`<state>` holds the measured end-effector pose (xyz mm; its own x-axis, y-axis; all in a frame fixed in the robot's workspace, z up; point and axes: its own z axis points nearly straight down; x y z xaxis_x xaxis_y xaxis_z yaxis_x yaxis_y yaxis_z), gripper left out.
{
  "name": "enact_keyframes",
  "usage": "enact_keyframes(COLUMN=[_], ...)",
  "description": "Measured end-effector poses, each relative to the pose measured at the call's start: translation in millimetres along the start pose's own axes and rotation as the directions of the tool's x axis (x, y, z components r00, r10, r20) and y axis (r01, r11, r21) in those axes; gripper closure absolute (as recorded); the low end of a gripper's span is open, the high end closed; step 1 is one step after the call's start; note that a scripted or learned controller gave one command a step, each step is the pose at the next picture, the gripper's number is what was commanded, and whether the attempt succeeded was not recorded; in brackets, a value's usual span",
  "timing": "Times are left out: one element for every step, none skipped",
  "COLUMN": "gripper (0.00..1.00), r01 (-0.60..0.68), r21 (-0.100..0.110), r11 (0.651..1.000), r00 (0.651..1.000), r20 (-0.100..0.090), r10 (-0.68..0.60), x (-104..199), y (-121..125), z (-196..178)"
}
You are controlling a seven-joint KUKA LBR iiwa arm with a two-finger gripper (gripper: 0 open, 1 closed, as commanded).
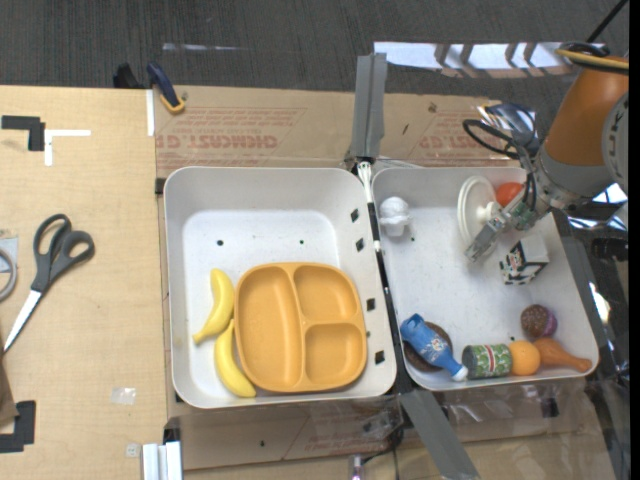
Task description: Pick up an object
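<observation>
Nearest the camera, along the near wall of the right bin [580, 298], a row of small things is lying: a blue bottle [432, 345] at the left, slanting toward the near right, then a green-labelled can [490, 360] on its side, and an orange squash-shaped toy [552, 356] with its neck pointing right. A dark purple ball [538, 320] is sitting just beyond the squash. In the left bin [190, 268] an orange divided tray [300, 325] is resting with two bananas [218, 308] curving along its left edge.

Farther back in the right bin, the gripper [484, 244] is reaching down and to the left from the grey and orange arm [585, 118] at the far right. Its two fingers are looking slightly parted at the tips, and nothing is showing between them, so I judge it is holding nothing. A white disc-shaped object [474, 206] is standing on edge just beyond and left of the fingertips, apparently touching or nearly touching the fingers, with something orange-red [510, 192] partly hidden behind the wrist. A white cube with dark markings [524, 260] is lying just right of the fingertips, and a small white rounded thing [394, 211] is sitting against the bin's left wall.

Since any object serves, the closest candidates are the cube, to the right and slightly nearer the camera, and the disc on the far side. The cube is looking compact enough for the fingers to straddle; the upright disc would likely call for closing across its thin rim.
</observation>
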<state>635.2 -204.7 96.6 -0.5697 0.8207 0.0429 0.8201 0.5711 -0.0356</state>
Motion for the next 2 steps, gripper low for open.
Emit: enact_keyframes(gripper=[0.00,0.00], r01=[-0.118,-0.256], r21=[0.010,0.000], r11=[0.993,0.967], r00=[0.993,0.967], r20=[-0.019,-0.012], r10=[0.118,0.256], x=[2.5,6.0], y=[14.7,22.2], z=[4.4,2.8])
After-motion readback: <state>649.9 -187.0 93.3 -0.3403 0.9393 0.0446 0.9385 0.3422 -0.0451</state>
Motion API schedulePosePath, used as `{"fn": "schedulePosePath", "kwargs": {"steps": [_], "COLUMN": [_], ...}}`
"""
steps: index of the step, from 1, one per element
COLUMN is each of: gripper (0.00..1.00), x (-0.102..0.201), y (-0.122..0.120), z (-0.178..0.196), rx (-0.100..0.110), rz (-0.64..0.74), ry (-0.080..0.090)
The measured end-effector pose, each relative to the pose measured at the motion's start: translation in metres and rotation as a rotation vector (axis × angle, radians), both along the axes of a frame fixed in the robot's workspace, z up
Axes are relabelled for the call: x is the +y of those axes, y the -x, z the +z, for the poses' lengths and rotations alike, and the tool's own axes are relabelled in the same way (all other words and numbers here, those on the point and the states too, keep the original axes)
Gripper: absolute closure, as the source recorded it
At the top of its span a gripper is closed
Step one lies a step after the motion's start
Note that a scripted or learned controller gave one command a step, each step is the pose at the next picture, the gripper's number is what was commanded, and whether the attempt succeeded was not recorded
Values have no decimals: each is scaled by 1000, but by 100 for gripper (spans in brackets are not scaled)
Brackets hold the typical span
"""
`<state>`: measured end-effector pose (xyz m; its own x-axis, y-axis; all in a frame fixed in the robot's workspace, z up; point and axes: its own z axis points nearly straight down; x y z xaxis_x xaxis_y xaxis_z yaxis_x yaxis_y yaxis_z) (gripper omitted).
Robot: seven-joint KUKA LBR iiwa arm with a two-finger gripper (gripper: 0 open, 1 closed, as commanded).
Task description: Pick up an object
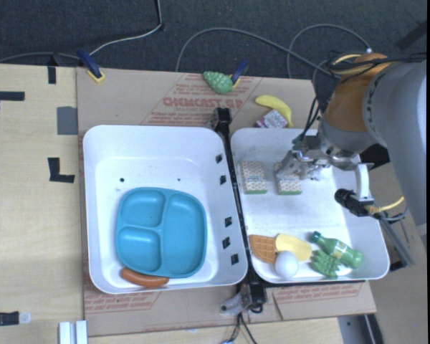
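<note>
In the right bin [358,253], toward its far side, my claw [292,165] hangs low over the right waffle [289,185], with the left waffle [254,177] just beside it. I cannot tell whether the claw is parted or closed. To do this well, I should centre over the right waffle, straddle its short edges, keep off its neighbour, press down to the bin floor, then close firmly.

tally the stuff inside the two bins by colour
blue: 1, tray
orange: 2, sausage, waffle
green: 2, bottle, leafy toy
yellow: 1, lemon piece
white: 1, egg
checkered pale: 2, sponge blocks
total: 9
</note>
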<state>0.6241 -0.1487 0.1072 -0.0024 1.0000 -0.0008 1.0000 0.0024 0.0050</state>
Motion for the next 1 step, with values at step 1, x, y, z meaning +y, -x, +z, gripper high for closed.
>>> {"fn": "schedulePosePath", "kwargs": {"steps": [1], "gripper": [100], "x": [101], "y": [41], "z": [77], "rx": [6], "rz": [1], "ry": [-2]}}
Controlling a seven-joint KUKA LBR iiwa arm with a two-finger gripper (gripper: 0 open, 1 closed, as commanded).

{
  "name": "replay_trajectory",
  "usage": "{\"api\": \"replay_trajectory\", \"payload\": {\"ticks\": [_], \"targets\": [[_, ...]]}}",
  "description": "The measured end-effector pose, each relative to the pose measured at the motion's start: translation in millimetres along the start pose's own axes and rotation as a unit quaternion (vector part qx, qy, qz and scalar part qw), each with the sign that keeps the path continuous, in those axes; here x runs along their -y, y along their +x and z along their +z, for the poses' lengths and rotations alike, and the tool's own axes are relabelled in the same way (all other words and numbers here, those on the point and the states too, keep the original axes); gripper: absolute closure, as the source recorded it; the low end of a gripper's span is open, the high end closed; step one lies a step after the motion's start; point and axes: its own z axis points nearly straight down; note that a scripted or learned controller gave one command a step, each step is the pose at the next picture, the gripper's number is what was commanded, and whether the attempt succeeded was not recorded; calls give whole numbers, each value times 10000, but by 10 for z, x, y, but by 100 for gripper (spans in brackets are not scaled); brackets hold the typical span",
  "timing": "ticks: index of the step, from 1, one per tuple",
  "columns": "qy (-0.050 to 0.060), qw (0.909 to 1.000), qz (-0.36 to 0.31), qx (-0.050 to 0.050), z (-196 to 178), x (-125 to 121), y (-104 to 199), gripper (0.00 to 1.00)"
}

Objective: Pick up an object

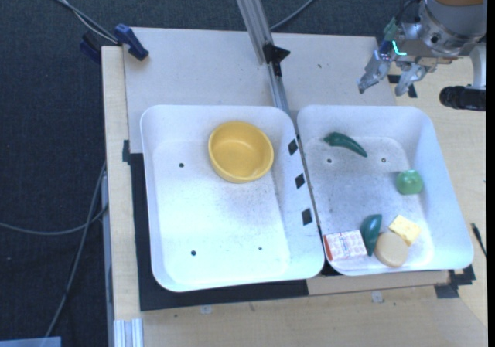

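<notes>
Green and long, a toy pepper lies in the upper part of the right bin, well apart from the other pieces, so it seems the easiest object to pick. Lower in the same bin are a round green item, then, crowded near the bottom edge, a dark teal piece, a yellow block, a tan round piece and a small red and white box. Some of these touch one another. The left bin carries a yellow bowl in its upper part.

By judgement, the task is at its first step: the approach. Nothing is taken yet. The gripper hangs at the upper right of the frame, above the bench beyond the top rim of the right bin, and touches nothing. Its two fingers stand apart with a clear gap, and nothing is between them.

The next move probably calls for travel toward the lower left, over the rim, then a straight descent with the fingers set across the narrow width of the chosen piece.
</notes>
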Motion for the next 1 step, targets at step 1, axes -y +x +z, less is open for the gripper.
{"api": "replay_trajectory", "payload": {"ticks": [1], "targets": [[-40, 10000, -3, 4, -47, -10, 0, 0]]}}
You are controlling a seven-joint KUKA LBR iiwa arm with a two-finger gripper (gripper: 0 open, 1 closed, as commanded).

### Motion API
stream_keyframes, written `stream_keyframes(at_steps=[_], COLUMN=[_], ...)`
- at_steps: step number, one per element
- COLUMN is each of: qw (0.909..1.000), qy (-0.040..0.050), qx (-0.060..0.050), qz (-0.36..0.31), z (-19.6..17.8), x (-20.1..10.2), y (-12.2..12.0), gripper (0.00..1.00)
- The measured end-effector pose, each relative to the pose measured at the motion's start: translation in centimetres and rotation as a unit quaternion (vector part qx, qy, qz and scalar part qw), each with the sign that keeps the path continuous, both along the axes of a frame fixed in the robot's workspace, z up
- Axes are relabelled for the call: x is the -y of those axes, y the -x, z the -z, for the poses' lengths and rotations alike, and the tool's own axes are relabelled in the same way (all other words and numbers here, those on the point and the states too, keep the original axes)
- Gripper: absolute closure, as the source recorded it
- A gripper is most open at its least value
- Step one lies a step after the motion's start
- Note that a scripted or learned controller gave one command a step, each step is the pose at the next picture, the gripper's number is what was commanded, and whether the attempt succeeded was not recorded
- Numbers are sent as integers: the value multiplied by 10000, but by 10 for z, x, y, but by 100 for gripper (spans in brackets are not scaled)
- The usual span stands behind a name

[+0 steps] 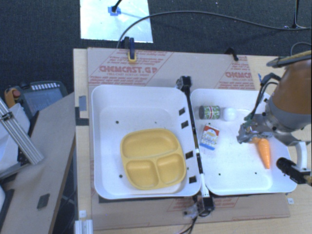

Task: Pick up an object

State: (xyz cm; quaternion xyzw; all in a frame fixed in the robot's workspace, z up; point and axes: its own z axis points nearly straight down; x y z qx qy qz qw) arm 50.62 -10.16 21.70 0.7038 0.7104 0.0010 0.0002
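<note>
In the right bin lies an orange carrot, its thick end pointing up-left. My gripper hangs low over the bin, right at that thick end, and nothing shows between it and the carrot. A small red, white and blue carton lies to the gripper's left. A small can with a green label lies on its side near the bin's far wall, with a white ball touching its right end.
The left bin holds a yellow divided plate in its near half. A black divider strip runs between the bins. The right bin's near half has bare floor.
</note>
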Motion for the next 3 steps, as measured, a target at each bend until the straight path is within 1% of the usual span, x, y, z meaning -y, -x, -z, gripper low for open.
stream_keyframes(at_steps=[1,2,3], qw=[10000,10000,10000], qy=[1,2,-5], qx=[3,5,11], qz=[-1,1,-7], z=[-11,-1,-7], x=[-49,-98,-156], y=[-9,-26,-46], gripper=[100,100,100])
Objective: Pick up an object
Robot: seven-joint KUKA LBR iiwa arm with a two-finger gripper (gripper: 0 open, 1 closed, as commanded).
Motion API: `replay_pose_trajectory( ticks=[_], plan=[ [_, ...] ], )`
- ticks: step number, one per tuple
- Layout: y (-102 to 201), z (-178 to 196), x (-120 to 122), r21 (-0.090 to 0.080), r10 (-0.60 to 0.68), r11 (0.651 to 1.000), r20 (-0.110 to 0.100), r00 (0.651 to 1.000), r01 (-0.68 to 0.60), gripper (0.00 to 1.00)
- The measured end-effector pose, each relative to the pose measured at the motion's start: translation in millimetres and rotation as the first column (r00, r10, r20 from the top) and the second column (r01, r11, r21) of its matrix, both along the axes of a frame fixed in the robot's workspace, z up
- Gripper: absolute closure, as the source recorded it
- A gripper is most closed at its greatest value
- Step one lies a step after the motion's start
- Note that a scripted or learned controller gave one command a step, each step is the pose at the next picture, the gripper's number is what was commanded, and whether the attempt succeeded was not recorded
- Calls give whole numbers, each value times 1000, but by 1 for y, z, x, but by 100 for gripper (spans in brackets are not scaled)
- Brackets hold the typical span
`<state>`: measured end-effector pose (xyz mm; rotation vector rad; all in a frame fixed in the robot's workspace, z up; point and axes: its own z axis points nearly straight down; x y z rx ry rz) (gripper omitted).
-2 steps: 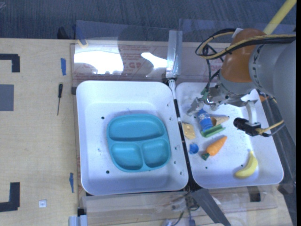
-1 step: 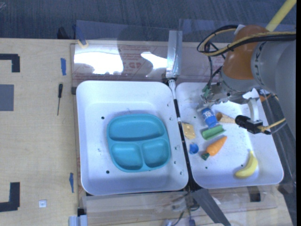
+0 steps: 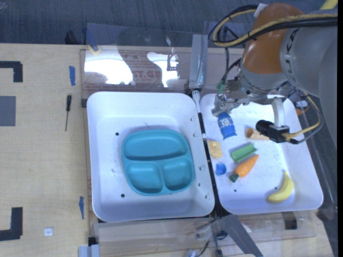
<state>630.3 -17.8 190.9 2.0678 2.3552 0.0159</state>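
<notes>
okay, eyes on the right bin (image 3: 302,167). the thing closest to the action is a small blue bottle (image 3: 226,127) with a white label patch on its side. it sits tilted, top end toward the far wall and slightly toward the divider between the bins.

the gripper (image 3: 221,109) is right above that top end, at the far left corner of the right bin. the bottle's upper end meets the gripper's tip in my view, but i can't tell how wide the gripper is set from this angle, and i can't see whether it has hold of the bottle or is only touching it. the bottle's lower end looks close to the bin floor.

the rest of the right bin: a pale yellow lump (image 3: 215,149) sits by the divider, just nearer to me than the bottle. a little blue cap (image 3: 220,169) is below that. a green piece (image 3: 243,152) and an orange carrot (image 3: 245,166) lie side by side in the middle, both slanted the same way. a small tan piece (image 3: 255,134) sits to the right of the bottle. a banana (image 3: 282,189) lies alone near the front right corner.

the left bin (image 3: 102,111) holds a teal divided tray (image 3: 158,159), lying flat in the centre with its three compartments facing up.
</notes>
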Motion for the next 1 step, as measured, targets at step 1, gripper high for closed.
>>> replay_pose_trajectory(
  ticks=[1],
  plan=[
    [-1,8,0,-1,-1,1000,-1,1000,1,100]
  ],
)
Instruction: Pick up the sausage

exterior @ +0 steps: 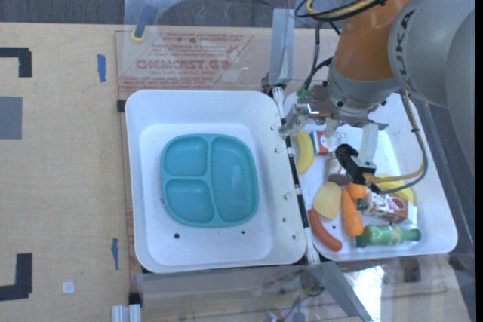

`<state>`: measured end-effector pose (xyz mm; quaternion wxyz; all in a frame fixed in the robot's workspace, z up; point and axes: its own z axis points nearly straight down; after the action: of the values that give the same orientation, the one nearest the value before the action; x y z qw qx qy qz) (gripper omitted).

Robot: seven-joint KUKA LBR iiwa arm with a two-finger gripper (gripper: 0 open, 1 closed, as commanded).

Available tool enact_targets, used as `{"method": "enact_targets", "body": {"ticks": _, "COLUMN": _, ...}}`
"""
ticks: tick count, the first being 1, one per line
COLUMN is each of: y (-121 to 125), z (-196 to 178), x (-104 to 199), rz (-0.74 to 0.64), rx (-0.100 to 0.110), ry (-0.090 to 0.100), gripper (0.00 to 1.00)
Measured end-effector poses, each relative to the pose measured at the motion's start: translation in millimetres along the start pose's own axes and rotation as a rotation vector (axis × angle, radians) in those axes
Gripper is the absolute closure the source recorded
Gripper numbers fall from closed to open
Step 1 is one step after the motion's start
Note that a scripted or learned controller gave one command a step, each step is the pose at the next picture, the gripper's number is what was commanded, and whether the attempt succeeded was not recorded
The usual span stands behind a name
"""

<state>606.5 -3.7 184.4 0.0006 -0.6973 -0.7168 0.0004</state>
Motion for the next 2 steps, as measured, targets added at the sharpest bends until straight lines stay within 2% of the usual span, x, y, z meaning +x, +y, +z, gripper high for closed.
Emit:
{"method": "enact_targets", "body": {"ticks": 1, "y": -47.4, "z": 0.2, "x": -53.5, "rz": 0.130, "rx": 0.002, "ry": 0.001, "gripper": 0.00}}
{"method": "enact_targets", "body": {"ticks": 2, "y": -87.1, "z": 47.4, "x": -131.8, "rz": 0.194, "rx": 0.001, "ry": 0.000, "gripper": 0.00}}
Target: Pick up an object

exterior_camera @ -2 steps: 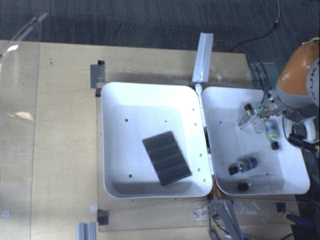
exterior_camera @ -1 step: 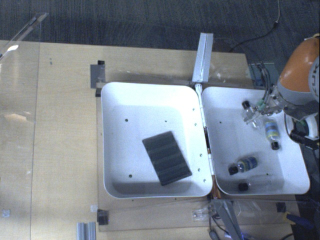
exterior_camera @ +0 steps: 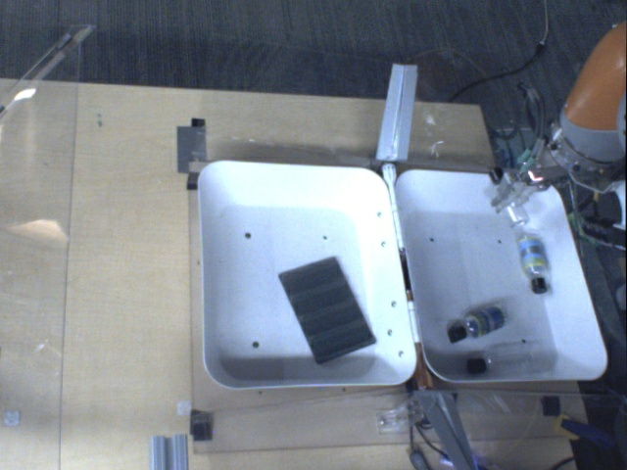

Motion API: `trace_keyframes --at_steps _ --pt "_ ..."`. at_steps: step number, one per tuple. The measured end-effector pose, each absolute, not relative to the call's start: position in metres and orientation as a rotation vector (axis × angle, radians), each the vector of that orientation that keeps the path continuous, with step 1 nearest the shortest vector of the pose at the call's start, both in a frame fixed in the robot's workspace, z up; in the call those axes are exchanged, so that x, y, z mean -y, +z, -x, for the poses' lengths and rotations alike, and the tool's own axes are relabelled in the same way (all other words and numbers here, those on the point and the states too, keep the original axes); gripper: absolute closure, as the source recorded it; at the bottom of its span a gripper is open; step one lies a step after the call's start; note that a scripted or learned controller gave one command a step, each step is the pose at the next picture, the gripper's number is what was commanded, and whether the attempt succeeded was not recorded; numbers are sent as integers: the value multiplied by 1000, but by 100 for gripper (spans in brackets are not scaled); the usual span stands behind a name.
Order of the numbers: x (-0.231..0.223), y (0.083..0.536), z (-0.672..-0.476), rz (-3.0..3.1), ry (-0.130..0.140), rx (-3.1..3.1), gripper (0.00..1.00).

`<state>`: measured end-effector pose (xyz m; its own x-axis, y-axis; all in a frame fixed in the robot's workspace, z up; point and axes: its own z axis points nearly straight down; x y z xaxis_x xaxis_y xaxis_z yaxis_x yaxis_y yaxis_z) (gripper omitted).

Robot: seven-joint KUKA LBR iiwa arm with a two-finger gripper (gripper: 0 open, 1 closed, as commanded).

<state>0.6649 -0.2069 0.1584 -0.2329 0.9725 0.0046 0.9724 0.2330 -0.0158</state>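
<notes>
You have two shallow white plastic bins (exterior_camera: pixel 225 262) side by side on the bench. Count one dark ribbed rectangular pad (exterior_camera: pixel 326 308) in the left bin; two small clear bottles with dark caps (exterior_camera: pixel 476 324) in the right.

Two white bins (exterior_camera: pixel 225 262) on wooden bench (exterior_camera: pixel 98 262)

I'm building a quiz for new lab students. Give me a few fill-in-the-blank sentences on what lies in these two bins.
1. The dark grey ribbed rectangular pad lies in the ____ white bin.
2. The small clear bottle with a dark cap lies on its ____ in the right white bin.
3. The arm's gripper sits over the right bin's far ____ corner.

Missing words: left; side; right
</notes>
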Motion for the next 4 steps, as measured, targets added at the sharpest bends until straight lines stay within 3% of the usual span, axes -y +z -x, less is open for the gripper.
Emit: trace_keyframes --at_steps 1,2,3,4 --pt "160 222 -671 2015 -7 2422 100" --pt "135 179 -670 2136 -5 2310 100" --pt "119 227 -671 2249 -7 2203 100" --pt "94 200 -670 2371 -6 2067 100"
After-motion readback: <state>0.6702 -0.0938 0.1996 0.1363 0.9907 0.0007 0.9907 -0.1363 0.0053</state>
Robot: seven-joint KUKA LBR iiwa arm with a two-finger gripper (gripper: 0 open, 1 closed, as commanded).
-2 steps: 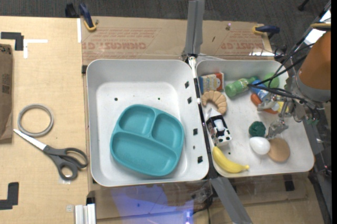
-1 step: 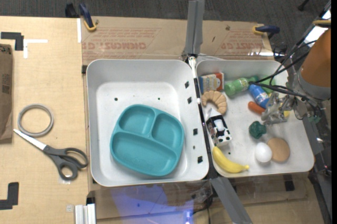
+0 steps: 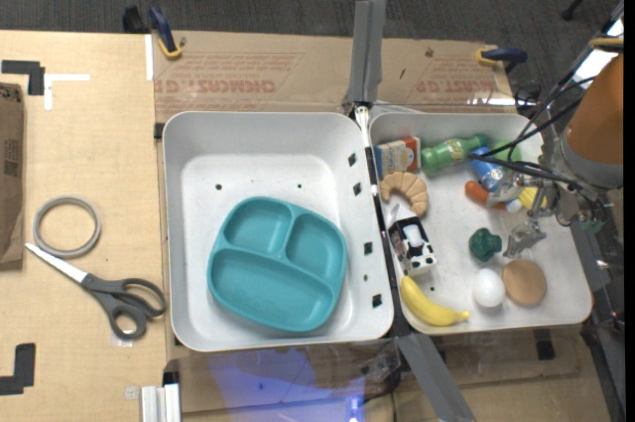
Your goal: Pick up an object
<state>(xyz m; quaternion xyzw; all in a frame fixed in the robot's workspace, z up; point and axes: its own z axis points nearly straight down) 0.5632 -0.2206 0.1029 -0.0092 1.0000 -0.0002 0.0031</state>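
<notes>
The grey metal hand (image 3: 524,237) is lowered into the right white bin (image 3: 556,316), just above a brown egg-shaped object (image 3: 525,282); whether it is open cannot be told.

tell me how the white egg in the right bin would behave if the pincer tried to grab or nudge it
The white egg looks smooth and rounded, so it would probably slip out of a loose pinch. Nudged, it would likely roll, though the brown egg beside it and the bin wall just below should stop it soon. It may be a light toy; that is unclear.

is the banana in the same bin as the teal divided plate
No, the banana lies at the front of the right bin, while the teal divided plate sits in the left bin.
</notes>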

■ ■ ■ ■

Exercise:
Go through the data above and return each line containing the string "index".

Task solution:
steps: index of the step, from 1, one per element
  "timing": "ticks: index of the step, from 1, one per tuple",

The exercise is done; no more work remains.